**Directions**
Through to the final line, write out the records below exactly, omitting any images they contain.

++++++

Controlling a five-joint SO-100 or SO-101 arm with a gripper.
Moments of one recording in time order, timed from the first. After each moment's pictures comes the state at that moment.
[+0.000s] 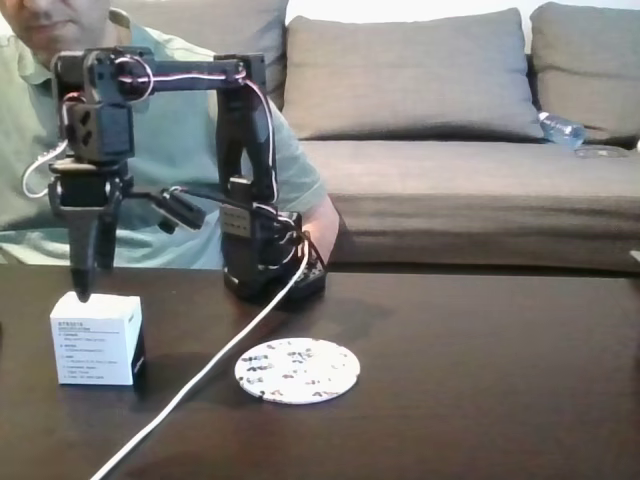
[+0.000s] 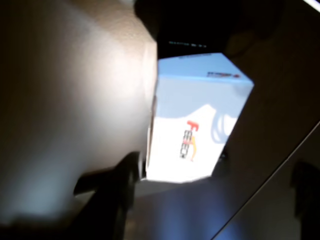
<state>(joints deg) 35.2 87.6 86.1 87.3 -44.8</state>
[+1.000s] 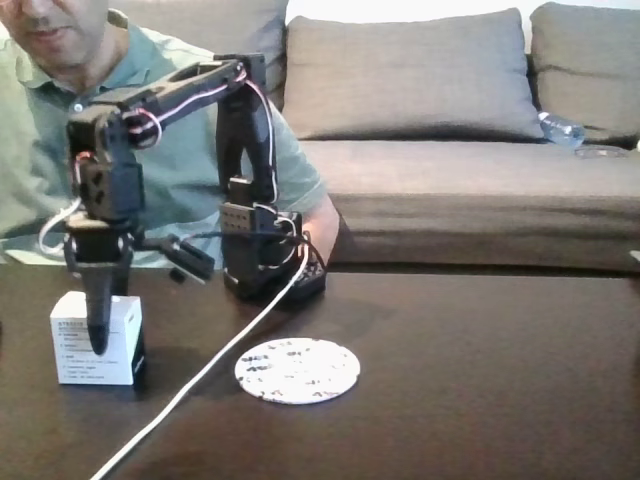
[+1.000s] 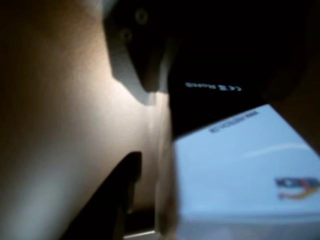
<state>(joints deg) 35.6 87.5 104.9 68.7 -45.0</state>
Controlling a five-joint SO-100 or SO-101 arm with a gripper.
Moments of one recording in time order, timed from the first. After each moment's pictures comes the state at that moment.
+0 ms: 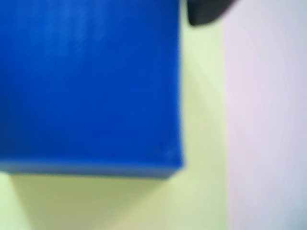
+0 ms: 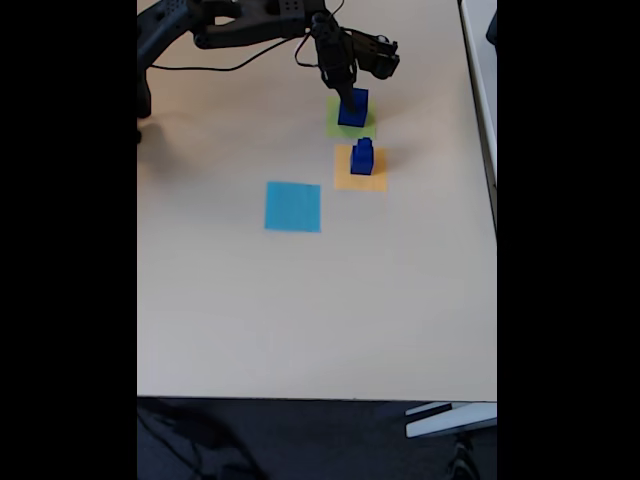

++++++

**Answer space**
Controlling a five-joint SO-100 or SO-101 arm with a gripper.
Moments of one recording in time order, timed from the first. After each moment's pictures comes the state at that moment.
[+0.000s] 
[+0.000s] 
<state>(joints deg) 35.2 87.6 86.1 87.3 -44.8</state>
[+1.000s] 
[+1.000s] 
<state>(joints deg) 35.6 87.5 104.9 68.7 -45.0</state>
Controlling a five-joint SO-100 or SO-101 arm with a gripper.
Moments of one recording in time order, timed from the first. After each moment's pictures comes the state at that moment.
+0 ms: 
+0 ms: 

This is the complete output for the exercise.